Remember back in the day when stores/brands would put together compilation CDs? Banana Republic, Gap and Pottery Barn all dipped their toes in the music market. However, it was Starbucks that made the big push back in the late 90s.
In 1999, the chain purchased the music-curation startup Hear Music, and in the ensuing years established a record label with big aspirations. “We believe strongly that we can transform the retail record industry,” Starbucks chairman Howard Schultz said in 2004, and evidently others agreed. Paul McCartney ditched EMI to become Starbucks's first signee, saying that the coffee giant seemed more excited about the musical innovation than his record company did.

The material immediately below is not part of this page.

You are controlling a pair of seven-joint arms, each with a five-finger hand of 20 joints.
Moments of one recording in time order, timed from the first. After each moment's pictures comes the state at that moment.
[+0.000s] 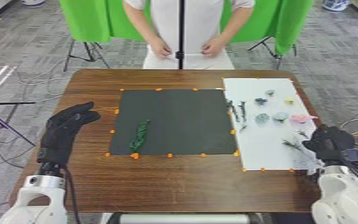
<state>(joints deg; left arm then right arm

Other mainstream legends like Ray Charles and Joni Mitchell would soon come aboard, but so would younger, avant garde acts. “Starbucks is the new record store, right?” Sonic Youth’s Thurston Moore told a somewhat-horrified Pitchfork in 2007, and his colleague and then-wife Kim Gordon later said the band worked with the chain because it was “less evil” than their record-company parent Universal. I bought into it - as did millions of others - and bought up a bunch of their compilation CDs.
Today’s featured CD is from their collection - Mile Marker 383: Starbucks Songs From the Open Road. The CD is a collection of some of the best of alt-country. From Lucinda Williams to Old 97’s and Robert Earl Keen. It was so well put together including the information inside the CD cover. There were informative blurbs about each artist - opening up a whole new world of music and talent to those grabbing a latte. And the synopsis written about the style of music came straight from Peter Blackstock the co-editor of No Depression (the alternative country bimonthly publication). It added a bit of street cred to the compilation.
The CD introduced me to artists I had never heard of before, despite having worked as a DJ in college and with a great radio station in the area (WHFS). I had never heard a Josh Rouse song or Kelly Willis (a local favorite - hailing from Annandale, Virginia). It did spend lots of time in my car and I followed the copy from inside the case:
“Windows down, music up. And as you pass another mile marker you feel it. Absolute freedom. That’s when you start to sing.”
So if you can find it, buy it, listen to it and if you want to borrow my CD, let me know.